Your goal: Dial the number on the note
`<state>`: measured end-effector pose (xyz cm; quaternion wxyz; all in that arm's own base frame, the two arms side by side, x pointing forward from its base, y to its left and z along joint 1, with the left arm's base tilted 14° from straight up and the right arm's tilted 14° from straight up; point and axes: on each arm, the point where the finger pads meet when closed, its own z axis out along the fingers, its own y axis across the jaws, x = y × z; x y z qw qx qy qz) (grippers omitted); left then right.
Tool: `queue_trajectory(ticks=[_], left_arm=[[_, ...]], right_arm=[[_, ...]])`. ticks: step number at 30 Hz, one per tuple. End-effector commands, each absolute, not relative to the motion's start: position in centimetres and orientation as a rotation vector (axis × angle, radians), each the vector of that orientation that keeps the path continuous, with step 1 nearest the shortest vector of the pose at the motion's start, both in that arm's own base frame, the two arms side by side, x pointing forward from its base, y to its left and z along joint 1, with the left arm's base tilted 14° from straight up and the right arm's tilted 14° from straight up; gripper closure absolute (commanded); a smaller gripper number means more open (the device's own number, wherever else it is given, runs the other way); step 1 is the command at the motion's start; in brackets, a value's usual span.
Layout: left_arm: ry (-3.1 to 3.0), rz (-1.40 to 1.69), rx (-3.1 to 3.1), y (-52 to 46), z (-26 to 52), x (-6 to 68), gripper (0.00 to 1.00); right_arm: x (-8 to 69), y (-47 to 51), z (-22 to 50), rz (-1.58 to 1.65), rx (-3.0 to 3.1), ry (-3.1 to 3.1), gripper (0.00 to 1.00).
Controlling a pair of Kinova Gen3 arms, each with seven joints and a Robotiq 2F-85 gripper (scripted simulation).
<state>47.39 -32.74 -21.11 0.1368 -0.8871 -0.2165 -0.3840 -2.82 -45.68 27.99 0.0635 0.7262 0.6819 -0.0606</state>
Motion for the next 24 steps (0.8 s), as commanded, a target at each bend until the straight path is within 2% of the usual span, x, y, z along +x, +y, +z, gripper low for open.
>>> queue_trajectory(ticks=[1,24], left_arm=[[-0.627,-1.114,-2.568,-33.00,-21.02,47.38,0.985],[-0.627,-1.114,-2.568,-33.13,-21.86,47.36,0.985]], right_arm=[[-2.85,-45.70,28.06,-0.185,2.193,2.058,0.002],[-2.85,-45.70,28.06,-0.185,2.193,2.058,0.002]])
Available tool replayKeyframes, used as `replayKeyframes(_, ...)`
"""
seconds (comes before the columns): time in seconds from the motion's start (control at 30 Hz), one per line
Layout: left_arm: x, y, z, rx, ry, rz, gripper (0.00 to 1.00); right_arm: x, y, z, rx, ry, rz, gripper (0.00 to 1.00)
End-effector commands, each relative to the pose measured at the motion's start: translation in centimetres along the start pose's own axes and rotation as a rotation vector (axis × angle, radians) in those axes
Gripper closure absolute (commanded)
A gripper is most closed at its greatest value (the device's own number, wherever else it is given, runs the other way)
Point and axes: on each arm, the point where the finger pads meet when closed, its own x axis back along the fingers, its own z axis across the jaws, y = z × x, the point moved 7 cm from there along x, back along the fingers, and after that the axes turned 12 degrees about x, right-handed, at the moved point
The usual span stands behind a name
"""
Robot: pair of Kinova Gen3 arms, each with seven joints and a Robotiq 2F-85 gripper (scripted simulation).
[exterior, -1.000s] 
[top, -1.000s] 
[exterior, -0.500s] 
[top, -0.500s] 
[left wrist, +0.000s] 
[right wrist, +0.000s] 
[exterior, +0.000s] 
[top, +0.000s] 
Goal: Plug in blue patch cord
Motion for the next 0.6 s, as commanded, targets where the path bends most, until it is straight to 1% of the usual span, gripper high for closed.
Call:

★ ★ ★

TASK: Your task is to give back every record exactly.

RESULT FOR THIS TASK:
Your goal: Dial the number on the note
`<state>`: measured end-effector pose (xyz cm; quaternion wxyz; all in that arm's own base frame, the two arms side by side, x pointing forward from its base, y to its left and z along joint 1, with the left arm's base tilted 14° from straight up and the right arm's tilted 14° from straight up; point and axes: on each arm, the point where the finger pads meet when closed, its own z axis out along the fingers, its own y axis across the jaws, x = y × z; x y z qw qx qy qz) (grippers omitted); left then right.
Tool: `queue_trajectory(ticks=[_], left_arm=[[_, ...]], right_arm=[[_, ...]])`. ticks: step number at 30 Hz, one per tuple. End-effector commands, each absolute, not relative to the motion's start: position in centimetres and orientation as a rotation vector (axis × angle, radians), each the vector of that orientation that keeps the path continuous, with step 1 nearest the shortest vector of the pose at the motion's start, both in that arm's own base frame, the two arms side by side, x pointing forward from its base, y to its left and z along joint 1, with the left arm's base tilted 14° from straight up and the right arm's tilted 14° from straight up; gripper closure absolute (commanded); a smaller gripper number means more open (the device's own number, wherever else it is given, runs the other way); step 1 is the command at the motion's start; in brackets, a value's usual span.
Layout: left_arm: ry (-3.1 to 3.0), rz (-1.40 to 1.69), rx (-3.1 to 3.1), y (-52 to 46), z (-26 to 52), x (-6 to 68), gripper (0.00 to 1.00); right_arm: x (-8 to 69), y (-47 to 51), z (-22 to 50), rz (-1.58 to 1.65), rx (-3.0 to 3.1), ry (-3.1 to 3.1), gripper (0.00 to 1.00).
Controlling a pair of Kinova Gen3 arms, each with seven joints and a Robotiq 2F-85 gripper (scripted simulation).
<state>47.39 -32.74 -21.11 0.1368 -0.8871 -0.2165 -0.3840 -2.82 -45.68 27.99 0.0635 0.7262 0.6819 -0.0606</state>
Motion for the next 24 steps (0.8 s), as commanded, a target at each bend until the straight path is within 2% of the usual span, x, y, z along +x, +y, +z, gripper low for open.
>>> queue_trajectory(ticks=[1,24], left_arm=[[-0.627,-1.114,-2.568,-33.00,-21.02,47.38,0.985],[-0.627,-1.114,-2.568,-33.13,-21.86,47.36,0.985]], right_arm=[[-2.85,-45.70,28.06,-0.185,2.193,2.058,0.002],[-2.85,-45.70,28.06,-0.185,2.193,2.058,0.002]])
Available tool replayKeyframes, used as `replayKeyframes(_, ...)`
"""
seconds (comes before the columns): time in seconds from the motion's start (control at 30 Hz), one per line
Layout: left_arm: x, y, z, rx, ry, rz, gripper (0.00 to 1.00); right_arm: x, y, z, rx, ry, rz, gripper (0.00 to 1.00)
End-effector commands, each relative to the pose measured at the motion's start: translation in centimetres along the start pose's own axes and rotation as a rotation vector (axis × angle, radians) in those axes
Gripper closure absolute (commanded)
A gripper is most closed at its greatest value (the device's own number, wherever else it is given, runs the other way)
Point and axes: on each arm, the point where the finger pads meet when closed, its own x axis back along the fingers, its own z axis across the jaws, y = z × x, the point moved 7 cm from there along x, back along the fingers, and after that the axes turned 12 degrees about x, right-handed, at the moved point
The usual span stands behind a name
"""
Robot: pair of Kinova Gen3 arms, each with seven joints and a Robotiq 2F-85 gripper (scripted simulation).
[exterior, -1.000s] 
[top, -1.000s] 
[exterior, -0.500s] 
[top, -0.500s] 
[left wrist, +0.000s] 
[right wrist, +0.000s] 
[exterior, +0.000s] 
[top, +0.000s] 
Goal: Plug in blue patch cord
Motion for the next 0.6 s, as commanded, targets where the path bends most, until it is straight to 1% of the usual span, gripper high for closed.
Call:

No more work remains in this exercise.